_WHAT IS REQUIRED_: Every line of the records below that holds the word "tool" should be copied out.

_SUPPLIED MATERIAL_:
____________
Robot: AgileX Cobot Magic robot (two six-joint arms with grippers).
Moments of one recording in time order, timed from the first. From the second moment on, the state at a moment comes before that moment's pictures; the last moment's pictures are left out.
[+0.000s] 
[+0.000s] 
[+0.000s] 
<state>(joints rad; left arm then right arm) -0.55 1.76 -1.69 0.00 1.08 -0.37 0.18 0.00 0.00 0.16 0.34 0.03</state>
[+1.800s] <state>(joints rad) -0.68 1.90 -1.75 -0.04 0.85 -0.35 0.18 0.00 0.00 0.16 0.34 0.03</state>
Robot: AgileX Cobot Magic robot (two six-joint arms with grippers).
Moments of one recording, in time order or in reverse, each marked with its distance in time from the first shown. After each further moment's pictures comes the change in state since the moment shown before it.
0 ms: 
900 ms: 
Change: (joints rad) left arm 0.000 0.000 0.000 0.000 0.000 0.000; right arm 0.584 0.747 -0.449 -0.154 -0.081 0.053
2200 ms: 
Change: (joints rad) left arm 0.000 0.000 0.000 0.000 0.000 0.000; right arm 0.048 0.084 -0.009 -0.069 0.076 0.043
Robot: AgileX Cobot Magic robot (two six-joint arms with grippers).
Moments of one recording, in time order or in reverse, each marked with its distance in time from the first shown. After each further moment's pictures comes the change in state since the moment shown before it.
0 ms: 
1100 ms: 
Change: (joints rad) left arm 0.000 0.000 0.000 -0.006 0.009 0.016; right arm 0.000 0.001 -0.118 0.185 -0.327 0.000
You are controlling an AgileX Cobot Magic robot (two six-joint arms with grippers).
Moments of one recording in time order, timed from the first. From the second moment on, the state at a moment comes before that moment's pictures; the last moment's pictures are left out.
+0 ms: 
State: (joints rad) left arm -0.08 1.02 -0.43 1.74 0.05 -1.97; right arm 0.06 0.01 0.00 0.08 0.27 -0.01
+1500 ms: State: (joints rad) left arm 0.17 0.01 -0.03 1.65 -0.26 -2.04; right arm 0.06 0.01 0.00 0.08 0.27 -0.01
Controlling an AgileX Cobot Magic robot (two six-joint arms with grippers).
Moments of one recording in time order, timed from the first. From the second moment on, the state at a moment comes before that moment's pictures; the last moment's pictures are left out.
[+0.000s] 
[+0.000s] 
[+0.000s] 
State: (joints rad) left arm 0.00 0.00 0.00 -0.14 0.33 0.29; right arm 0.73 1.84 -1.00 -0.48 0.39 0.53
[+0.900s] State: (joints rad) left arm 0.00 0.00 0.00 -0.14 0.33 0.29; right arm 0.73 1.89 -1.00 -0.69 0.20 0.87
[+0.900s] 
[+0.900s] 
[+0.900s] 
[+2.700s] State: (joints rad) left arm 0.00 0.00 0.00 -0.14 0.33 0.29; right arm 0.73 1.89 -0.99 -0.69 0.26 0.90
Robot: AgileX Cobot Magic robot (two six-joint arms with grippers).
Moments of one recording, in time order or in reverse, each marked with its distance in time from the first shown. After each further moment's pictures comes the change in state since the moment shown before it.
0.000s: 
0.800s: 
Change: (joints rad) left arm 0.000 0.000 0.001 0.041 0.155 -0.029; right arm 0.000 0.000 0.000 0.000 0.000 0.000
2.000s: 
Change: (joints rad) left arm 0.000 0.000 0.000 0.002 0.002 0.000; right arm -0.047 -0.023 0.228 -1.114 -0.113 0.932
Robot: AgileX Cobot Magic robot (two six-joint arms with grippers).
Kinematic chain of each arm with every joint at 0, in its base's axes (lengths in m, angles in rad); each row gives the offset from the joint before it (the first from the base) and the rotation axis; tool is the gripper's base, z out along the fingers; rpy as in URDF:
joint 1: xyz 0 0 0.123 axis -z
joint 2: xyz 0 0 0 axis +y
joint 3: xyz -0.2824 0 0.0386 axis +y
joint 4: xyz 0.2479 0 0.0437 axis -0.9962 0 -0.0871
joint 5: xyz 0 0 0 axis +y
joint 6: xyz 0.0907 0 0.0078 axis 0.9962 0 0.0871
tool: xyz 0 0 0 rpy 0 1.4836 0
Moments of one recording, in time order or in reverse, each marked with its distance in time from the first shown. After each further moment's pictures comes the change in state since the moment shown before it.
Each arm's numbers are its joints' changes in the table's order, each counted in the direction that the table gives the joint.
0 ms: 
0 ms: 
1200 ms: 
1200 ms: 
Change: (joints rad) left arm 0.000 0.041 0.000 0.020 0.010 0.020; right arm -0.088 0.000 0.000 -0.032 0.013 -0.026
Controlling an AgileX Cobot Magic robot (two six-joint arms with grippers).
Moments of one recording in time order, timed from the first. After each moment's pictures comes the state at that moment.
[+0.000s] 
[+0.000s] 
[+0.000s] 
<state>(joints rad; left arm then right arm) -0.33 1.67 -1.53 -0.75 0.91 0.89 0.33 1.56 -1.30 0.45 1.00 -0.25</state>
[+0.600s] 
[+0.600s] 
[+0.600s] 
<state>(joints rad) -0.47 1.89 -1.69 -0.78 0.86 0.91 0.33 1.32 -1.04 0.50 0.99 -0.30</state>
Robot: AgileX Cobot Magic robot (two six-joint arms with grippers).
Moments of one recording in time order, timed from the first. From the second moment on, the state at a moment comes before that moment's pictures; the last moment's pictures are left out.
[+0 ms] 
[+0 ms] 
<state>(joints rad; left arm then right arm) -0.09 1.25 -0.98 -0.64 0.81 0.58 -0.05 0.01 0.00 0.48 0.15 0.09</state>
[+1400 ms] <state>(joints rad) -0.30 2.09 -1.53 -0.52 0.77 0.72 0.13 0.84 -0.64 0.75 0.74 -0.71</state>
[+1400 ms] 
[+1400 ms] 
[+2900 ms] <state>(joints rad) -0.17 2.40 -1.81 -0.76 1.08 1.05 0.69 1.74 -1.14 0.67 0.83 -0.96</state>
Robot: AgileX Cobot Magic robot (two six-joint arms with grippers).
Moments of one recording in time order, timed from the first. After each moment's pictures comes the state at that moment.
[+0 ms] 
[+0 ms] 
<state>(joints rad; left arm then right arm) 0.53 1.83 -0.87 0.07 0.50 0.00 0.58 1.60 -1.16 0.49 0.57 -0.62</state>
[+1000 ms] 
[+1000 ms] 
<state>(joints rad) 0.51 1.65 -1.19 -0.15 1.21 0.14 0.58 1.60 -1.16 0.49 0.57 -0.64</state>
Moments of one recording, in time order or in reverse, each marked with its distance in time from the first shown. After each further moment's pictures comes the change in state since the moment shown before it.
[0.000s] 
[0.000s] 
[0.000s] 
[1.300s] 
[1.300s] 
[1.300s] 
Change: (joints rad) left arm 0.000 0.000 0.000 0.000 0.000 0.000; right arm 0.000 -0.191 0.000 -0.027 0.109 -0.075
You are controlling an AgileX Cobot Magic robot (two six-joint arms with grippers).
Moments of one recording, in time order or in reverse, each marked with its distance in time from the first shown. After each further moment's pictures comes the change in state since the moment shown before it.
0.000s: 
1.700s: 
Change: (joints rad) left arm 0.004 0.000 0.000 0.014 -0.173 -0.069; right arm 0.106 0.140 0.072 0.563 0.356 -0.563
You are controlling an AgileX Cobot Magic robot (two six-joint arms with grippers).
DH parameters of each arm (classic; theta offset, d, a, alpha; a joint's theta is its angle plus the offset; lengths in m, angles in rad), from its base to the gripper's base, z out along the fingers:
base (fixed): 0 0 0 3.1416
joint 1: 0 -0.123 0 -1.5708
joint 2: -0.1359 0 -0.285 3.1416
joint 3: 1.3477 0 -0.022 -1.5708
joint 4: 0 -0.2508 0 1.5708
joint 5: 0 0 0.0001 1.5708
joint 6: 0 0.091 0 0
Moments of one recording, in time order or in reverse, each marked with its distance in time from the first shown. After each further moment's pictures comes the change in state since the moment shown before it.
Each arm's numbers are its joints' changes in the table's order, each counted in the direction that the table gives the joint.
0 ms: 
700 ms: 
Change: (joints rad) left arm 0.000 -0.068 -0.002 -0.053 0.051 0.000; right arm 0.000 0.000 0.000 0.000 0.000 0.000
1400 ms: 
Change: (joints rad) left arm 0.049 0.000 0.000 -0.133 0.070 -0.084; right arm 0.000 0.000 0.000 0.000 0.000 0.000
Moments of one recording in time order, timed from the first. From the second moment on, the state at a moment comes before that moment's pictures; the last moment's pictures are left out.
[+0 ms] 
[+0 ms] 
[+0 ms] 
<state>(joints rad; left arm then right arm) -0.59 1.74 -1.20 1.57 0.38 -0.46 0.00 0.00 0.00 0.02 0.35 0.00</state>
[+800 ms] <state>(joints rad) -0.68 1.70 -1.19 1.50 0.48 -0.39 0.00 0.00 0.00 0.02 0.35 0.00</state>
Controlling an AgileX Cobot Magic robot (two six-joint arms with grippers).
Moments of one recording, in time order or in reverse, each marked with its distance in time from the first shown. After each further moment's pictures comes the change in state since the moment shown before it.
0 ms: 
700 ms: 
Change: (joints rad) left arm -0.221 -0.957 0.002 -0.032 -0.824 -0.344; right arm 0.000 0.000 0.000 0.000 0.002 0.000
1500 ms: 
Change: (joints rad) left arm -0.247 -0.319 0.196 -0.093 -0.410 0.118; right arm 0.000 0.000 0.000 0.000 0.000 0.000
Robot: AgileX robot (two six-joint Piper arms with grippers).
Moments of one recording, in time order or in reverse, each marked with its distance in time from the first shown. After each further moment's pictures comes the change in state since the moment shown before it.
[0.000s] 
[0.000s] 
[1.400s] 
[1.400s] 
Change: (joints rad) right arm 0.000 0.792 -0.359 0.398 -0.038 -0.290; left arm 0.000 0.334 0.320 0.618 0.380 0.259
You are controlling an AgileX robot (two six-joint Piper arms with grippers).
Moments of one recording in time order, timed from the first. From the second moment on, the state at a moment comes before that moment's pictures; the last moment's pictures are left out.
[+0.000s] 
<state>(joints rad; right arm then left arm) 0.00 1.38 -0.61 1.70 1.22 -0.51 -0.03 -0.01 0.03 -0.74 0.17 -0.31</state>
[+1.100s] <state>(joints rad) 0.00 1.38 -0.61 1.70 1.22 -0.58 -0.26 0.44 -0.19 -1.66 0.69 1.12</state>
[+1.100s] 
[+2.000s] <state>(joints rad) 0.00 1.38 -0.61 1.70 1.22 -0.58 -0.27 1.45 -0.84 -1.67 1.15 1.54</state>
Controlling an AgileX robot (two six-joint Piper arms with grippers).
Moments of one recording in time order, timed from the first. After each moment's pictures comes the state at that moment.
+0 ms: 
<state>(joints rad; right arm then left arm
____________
_WRITTEN RESPONSE_:
Kinematic chain of each arm with every joint at 0, in its base's axes (lengths in m, angles in rad); each row gives the offset from the joint before it (the first from the base) and the rotation axis; tool is the gripper's base, z out along the fingers; rpy as in URDF:
tool: xyz 0 0 0 rpy 0 1.4836 0

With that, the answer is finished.